Too often, this step is overlooked or goals are not explictly stated and agreed upon. For example, the authors of this paper demonstrate a methodology for using algorithms to increase fairness using the example FICO credit scores. However, it’s not enough for models to be ‘race-blind’; those creating the algorithms must equity (they call ‘non-discrimination’) as a goal from the outset.

Focous on implementation

In order to data products to support decision-making, a clear understanding of what decisions need to be made is required. This is specifc than just asking good researchers questions. In each example, specific decisions needed to be made. In Philadelphia, staff managing the program wanted to know which area would be best to target. Staff at the child abuse hotline had extremely consequential decisions about whether or not to investgiate an allegation and those decisions needed to be made quickly.

Implmentation of social programs is often just a series of decisions. Things like what constituents to target, what classes to teach, where to expand new resources, how to advertise for a new program, are all examples of decisions that get made on regularly, sometimes dozens of times per day. Analyses need to intersect directly in the decision-making process and that requires a clear understand of what those decisions are. Analyses can be interesting or insightful but won’t impact decisions unless they are embedded in processes where decisions are made.

A related point is that, in each example, analyses or algorithms were helping humans make better decisions, but they weren’t making decisions on their own. I think there is certainly room for exampnding the use of data products which improve social services through more automated decision-making. I’d be interested to hear about examples of places where this has been done well.

Partnership

Each of these projects invovled strong parternship between the analysts and the practitioners or policy-makers. Policy and practice decisions are rarely one-off events; they are usually made in existing processes and systems. Analysts are better able to understand and be included in these processes when they create strong partnerships with decision-makers.
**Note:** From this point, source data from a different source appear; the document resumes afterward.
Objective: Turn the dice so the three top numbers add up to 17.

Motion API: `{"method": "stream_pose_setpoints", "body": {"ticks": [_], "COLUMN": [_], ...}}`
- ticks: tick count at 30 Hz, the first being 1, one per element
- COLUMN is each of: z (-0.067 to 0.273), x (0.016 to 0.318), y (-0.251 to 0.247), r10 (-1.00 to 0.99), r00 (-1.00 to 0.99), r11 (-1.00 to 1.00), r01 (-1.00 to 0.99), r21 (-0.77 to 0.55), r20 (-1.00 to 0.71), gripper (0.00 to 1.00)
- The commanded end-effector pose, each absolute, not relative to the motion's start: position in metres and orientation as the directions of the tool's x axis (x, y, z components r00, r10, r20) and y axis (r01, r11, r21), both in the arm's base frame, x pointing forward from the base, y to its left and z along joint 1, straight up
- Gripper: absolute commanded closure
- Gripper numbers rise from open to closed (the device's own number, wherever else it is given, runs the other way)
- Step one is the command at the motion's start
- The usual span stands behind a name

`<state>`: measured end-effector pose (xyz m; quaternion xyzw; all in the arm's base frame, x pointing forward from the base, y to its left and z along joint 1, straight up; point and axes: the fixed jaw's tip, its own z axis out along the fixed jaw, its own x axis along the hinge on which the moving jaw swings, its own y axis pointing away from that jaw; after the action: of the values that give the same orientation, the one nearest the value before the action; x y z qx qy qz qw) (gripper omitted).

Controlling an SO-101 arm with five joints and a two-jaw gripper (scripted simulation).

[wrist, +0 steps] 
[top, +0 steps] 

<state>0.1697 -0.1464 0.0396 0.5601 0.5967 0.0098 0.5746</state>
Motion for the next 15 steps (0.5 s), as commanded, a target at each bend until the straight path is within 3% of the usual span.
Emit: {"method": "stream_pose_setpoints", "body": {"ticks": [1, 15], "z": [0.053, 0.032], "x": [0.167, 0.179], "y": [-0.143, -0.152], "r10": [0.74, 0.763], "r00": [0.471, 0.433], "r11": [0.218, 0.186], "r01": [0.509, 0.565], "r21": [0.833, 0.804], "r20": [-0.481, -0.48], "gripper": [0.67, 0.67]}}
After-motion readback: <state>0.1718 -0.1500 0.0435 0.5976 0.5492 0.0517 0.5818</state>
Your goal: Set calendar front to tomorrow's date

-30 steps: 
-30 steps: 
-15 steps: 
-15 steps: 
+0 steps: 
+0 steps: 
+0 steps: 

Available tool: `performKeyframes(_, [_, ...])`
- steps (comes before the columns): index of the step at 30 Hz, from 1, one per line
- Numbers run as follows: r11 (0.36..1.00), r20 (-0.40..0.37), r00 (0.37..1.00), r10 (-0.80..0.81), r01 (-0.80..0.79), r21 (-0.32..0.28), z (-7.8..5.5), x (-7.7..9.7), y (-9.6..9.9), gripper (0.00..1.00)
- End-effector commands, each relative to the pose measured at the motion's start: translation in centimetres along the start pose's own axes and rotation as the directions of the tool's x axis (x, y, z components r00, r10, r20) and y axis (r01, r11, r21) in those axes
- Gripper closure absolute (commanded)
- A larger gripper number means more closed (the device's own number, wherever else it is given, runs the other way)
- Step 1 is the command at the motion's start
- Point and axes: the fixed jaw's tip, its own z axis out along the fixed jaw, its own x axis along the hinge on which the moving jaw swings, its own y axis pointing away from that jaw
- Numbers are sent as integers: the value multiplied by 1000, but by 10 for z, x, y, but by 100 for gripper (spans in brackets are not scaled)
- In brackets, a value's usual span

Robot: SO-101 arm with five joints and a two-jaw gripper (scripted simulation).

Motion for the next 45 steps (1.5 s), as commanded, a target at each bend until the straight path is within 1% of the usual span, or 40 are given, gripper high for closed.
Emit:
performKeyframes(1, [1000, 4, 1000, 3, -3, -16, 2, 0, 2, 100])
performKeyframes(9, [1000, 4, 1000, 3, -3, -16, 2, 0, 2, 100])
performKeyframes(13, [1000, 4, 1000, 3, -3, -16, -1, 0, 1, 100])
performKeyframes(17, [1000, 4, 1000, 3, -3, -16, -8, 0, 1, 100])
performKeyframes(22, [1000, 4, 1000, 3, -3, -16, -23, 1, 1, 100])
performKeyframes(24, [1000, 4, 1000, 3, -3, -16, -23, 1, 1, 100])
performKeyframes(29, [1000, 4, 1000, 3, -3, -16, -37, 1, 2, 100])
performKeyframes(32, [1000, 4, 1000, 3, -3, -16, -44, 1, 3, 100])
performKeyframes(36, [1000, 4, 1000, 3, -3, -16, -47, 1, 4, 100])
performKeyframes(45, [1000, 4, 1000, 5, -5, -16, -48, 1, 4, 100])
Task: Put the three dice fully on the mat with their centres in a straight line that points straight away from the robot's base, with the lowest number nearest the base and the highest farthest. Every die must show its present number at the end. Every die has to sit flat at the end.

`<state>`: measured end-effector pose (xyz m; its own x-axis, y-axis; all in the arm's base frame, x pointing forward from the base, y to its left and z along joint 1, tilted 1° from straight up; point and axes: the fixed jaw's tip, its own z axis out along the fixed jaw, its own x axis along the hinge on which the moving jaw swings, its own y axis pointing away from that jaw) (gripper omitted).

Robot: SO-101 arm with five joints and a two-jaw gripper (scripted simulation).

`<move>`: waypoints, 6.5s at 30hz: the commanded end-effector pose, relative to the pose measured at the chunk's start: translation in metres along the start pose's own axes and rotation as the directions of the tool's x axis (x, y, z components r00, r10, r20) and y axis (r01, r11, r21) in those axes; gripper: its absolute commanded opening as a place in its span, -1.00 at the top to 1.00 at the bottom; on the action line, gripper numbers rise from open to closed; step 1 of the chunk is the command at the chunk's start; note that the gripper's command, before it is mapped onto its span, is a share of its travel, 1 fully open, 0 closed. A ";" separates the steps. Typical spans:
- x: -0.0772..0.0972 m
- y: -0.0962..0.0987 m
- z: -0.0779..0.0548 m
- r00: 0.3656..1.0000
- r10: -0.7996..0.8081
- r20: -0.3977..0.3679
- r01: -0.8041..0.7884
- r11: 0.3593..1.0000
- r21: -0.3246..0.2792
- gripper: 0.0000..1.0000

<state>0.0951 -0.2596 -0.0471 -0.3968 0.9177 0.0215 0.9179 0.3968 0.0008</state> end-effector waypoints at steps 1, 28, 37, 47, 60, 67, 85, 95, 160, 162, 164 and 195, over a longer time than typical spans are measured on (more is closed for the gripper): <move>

The Philly pre-k example had the most straightfoward goal - expanding pre-k to areas which will benefit from it the most. This a new program and the risks to expanding a service like this are relatively low. The child hotline risk analysis example, however, has extremely high potential for problems. As has been well-documented in the criminal justice sectors, algorithms that attempt to increase fairness can in fact have the opposite effect and further ingrain pre-existing biases. When the potential for bias, decreased equity, or a backlash effect, the partnership among analysts, practitioners, and policymakers must be strong. There needs to be opportunities for testing, feedback, and continuous improvement. Isolted projects, for example where someone creates a nice model and leaves, can and frequently do cause more harm than good in scenarios such as these.

Conclusion

There a many outstanding questions about how we can create more evidence, build more tools which more explictly focus on decision-making. How can we embed these functions within organizations rather than relying on external partners? How do we encourage funders to invest in this type of work? How do we ensure they are primarly focused on increasing equity? Can we use data to bring the decisions that are happening at the policy and practice level closer together?

Projects like those described here won’t replace more traditional forms of evaluation or research. But the ways in which we can use data products and tools to inform specific decisions of practitioners and policy-makers seems like an underexplored area. As data science techniques bleed and more into the social sector, we should get clear about what makes our sector unique and how we can incorporate these new ideas affect positive change.